None of this is new, and I’ve probably exhausted my shallow well of new insight on this subject. Instead, I want you to watch a couple of videos while re-aligning your political center of gravity — because in many ways, climate change is not principally about the United States.
The simple truth about climate change is that isn’t new to the planet, but civilization is. And here’s what’s even newer: in the past 100 years, the number of people alive has quadrupled, and thus so has the capacity for suffering.
So slowing down climate change isn’t about saving the planet. It’s about us. About our vulnerability to a level of climate disruption that human civilization has simply never seen before.

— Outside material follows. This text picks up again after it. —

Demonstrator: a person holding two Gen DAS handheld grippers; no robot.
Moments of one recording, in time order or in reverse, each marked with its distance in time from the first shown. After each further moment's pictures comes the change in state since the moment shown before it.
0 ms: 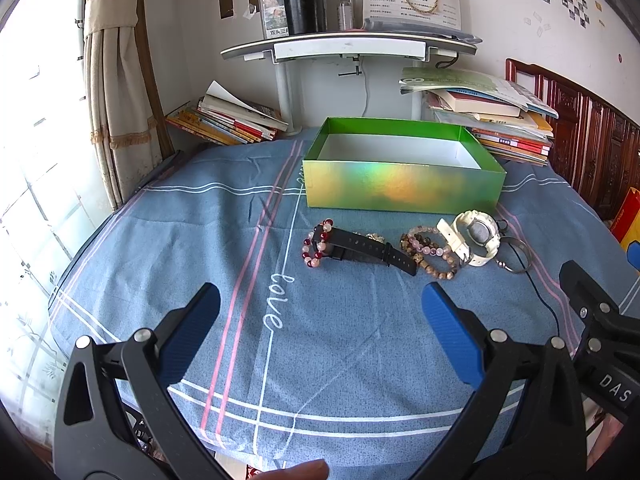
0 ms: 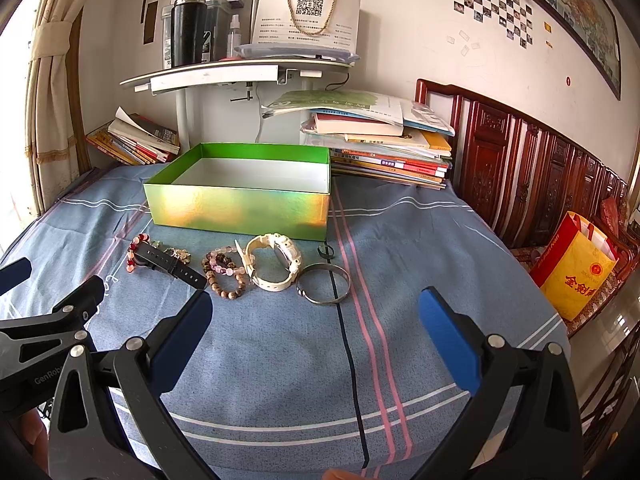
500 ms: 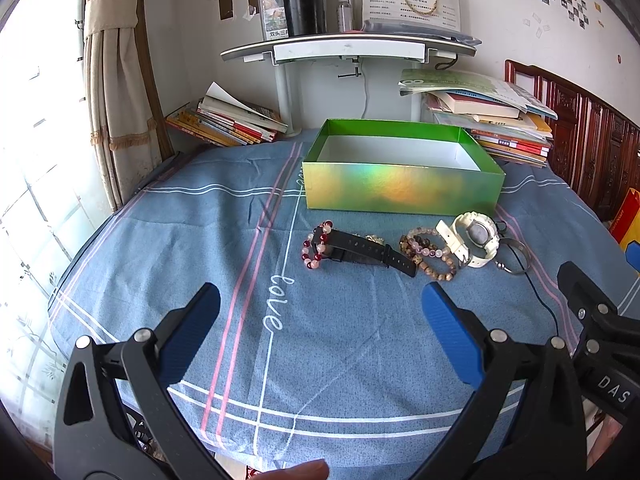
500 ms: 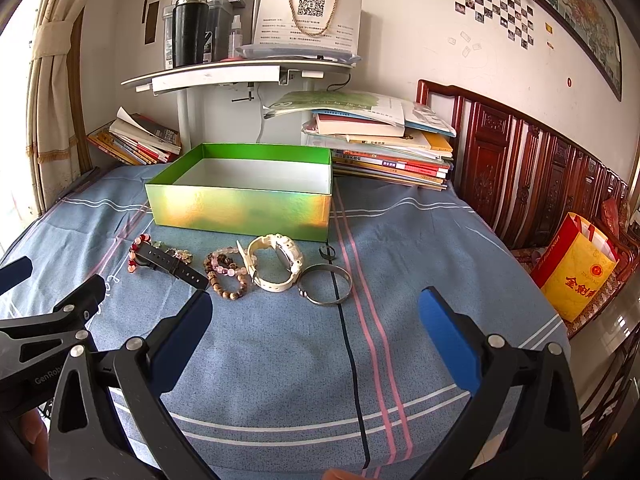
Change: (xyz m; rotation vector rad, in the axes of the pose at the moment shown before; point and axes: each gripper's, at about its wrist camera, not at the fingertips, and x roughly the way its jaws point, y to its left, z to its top) left arm -0.001 0.000 0.003 0.001 -0.003 -0.001; right arm -0.001 0.001 0.000 0.000 -0.001 -0.001
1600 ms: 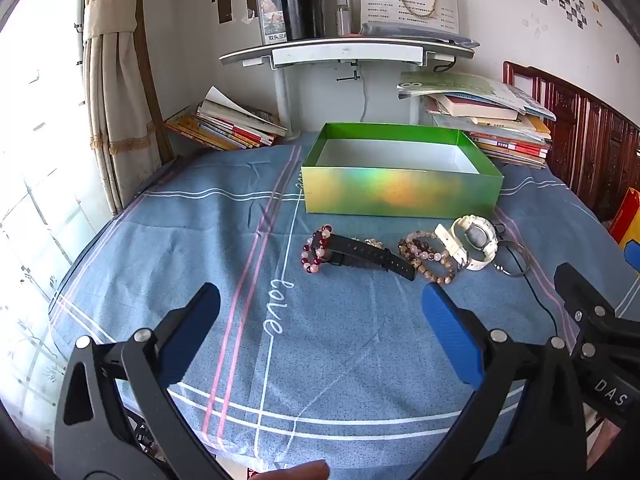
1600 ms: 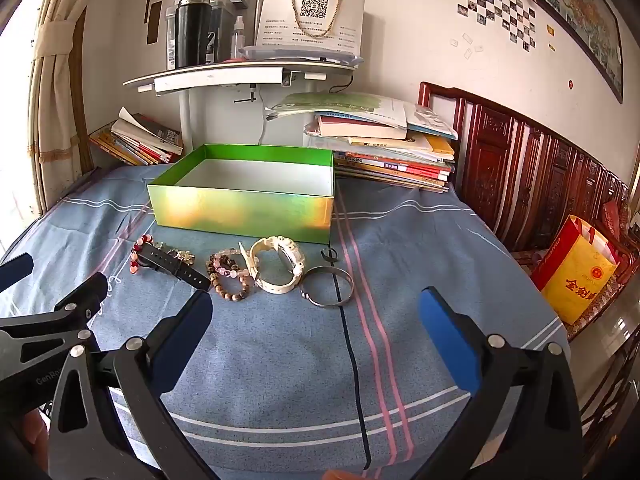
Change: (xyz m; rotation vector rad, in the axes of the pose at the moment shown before) left arm -0.001 0.002 0.000 0.001 -0.005 0.001; right arm 0.000 0.001 0.001 0.000 -0.001 0.001
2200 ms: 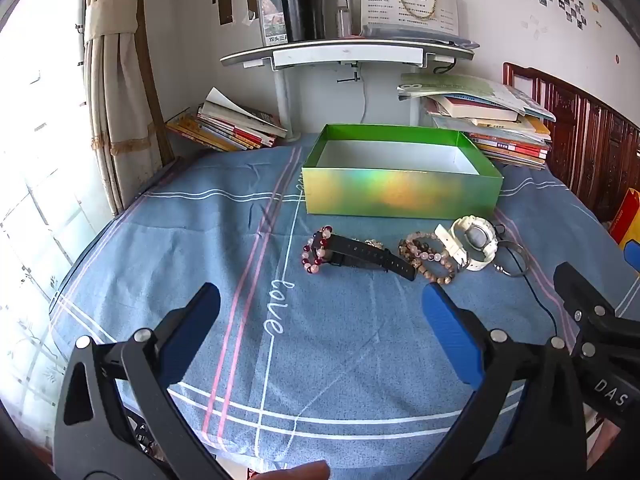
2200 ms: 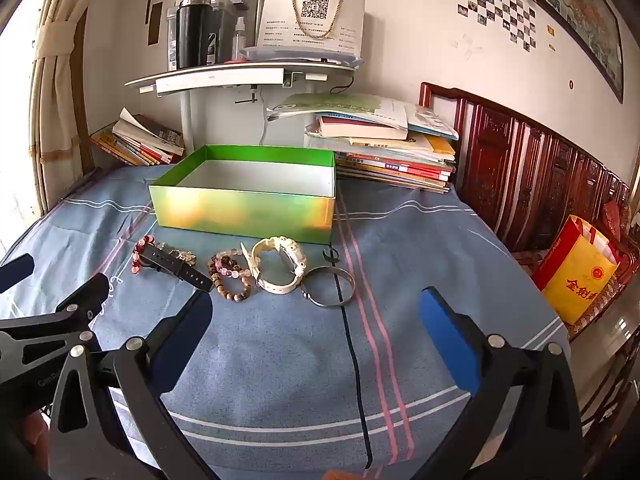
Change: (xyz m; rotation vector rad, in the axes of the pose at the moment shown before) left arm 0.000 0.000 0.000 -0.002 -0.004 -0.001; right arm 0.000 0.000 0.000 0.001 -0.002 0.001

This video doesn’t address how asymmetric that vulnerability really is. Portland has had a few very hot summers, and that has made life a little less convenient for me. But I shudder to think what it will mean for the places in which I grew up—hot, humid, dense cities where I was already used to seeing typhoons, even in the early 2000s.
Now, watch this. Here’s Yeb Sano in November 2013, speaking at at the UN’s climate meeting in Warsaw in the wake of Typhoon Haiyan. I’ve transcribed the entire video below, but you should watch it to hear the emotion in his voice:
Someday, another powerful typhoon will hit Manila — and will be far worse than any other. And I will feel uncontrollably angry, helpless, and indignant. And America may yet come to the rescue, once again. Gina Apostol wrote this in the New York Times during the aftermath of Haiyan, and I haven’t been able to get the quote out of my head:
On Red Beach, America will soon rumble onto Leyte’s shores with its ships, returning, like MacArthur, to Tacloban’s rescue, on the heels of a planetary emergency for which it feels no guilt or will to fix.
The last thought I have on this isn’t actually about the Philippines; it’s about the Marshall Islands. In December 2015, the New York Times published about climate change in the Marshall Islands, and I wish it was more widely shared. A central character is foreign minister Tony deBrum, who lobbies powerful representatives of large countries to please, please take action on climate change, because my country is vanishing. Here’s the last paragraph of the article:
At international gatherings, from the Major Economies Forum to the United Nations General Assembly, Mr. deBrum frequently speaks of his island’s dying breadfruit crop, to convey the surprising but concrete ways that rising sea levels are affecting lives and economic growth.
But for all his diplomatic acumen, Mr. deBrum’s advocacy for a small island nation being swallowed by a vast ocean does not always rise above the roar of the surf. At a recent conference convened to draft the Paris accord, Environment Minister Prakash Javadekar of India listened to his pleas, then responded brusquely, “So what?”
The Indian Environmental Minister’s reaction stands out not for its coldness, but for its candor. And this, in essence, is what I’m afraid of: that the greed, power, and short-term interest of large nation-states will win, and that my family—and all of the people who look like me—will lose.